» **To do**: All of the data below should be written out exactly.

» **Given material**:
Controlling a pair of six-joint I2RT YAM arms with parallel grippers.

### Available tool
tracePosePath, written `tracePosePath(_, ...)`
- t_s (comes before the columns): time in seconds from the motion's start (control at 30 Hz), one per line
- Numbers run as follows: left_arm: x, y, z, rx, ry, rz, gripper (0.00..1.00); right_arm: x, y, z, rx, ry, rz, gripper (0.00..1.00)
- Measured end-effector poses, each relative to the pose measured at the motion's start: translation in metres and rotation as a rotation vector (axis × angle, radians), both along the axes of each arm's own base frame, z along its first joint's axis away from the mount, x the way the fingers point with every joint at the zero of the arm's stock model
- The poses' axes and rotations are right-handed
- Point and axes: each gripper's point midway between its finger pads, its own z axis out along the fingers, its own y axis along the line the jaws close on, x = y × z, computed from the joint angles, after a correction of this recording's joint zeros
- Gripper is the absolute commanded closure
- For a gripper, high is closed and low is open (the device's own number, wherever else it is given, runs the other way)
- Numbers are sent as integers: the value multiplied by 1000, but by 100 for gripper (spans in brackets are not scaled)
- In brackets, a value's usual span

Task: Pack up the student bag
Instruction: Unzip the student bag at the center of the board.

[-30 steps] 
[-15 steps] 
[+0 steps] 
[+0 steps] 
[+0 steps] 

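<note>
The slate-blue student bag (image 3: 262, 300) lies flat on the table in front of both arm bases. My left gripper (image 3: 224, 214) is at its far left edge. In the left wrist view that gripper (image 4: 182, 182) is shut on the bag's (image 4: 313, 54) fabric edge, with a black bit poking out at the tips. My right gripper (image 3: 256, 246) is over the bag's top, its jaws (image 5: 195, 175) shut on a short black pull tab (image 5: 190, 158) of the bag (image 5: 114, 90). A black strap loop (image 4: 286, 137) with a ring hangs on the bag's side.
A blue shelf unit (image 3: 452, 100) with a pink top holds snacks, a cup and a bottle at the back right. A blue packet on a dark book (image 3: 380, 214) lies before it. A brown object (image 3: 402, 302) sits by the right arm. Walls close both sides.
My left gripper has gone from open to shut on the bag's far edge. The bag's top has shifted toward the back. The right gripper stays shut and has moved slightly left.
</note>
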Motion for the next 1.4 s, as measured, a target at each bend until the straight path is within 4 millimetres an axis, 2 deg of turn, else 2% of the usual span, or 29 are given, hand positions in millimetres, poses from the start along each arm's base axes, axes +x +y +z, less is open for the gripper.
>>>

» **Your response**:
Controlling a pair of six-joint I2RT YAM arms with parallel grippers.

### Available tool
tracePosePath, written `tracePosePath(_, ...)`
- t_s (comes before the columns): time in seconds from the motion's start (control at 30 Hz), one per line
- Numbers run as follows: left_arm: x, y, z, rx, ry, rz, gripper (0.00..1.00); right_arm: x, y, z, rx, ry, rz, gripper (0.00..1.00)
- Measured end-effector poses, each relative to the pose measured at the motion's start: translation in metres and rotation as a rotation vector (axis × angle, radians), both along the axes of each arm's own base frame, z along its first joint's axis away from the mount, x the way the fingers point with every joint at the zero of the arm's stock model
- The poses' axes and rotations are right-handed
- Point and axes: each gripper's point midway between its finger pads, its own z axis out along the fingers, its own y axis along the line the jaws close on, x = y × z, computed from the joint angles, after a correction of this recording's joint zeros
- Gripper is the absolute commanded closure
- For a gripper, high is closed and low is open (the device's own number, wherever else it is given, runs the other way)
- Numbers are sent as integers: the value multiplied by 1000, but by 100 for gripper (spans in brackets are not scaled)
- In brackets, a value's usual span

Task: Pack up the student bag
Instruction: Unzip the student bag at the center of the board.

[-30 steps] 
[-15 steps] 
[+0 steps] 
[+0 steps] 
[+0 steps] 

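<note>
The slate-blue student bag (image 3: 262, 300) lies flat on the table in front of both arm bases. My left gripper (image 3: 224, 214) is at its far left edge. In the left wrist view that gripper (image 4: 182, 182) is shut on the bag's (image 4: 313, 54) fabric edge, with a black bit poking out at the tips. My right gripper (image 3: 256, 246) is over the bag's top, its jaws (image 5: 195, 175) shut on a short black pull tab (image 5: 190, 158) of the bag (image 5: 114, 90). A black strap loop (image 4: 286, 137) with a ring hangs on the bag's side.
A blue shelf unit (image 3: 452, 100) with a pink top holds snacks, a cup and a bottle at the back right. A blue packet on a dark book (image 3: 380, 214) lies before it. A brown object (image 3: 402, 302) sits by the right arm. Walls close both sides.
My left gripper has gone from open to shut on the bag's far edge. The bag's top has shifted toward the back. The right gripper stays shut and has moved slightly left.
</note>
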Motion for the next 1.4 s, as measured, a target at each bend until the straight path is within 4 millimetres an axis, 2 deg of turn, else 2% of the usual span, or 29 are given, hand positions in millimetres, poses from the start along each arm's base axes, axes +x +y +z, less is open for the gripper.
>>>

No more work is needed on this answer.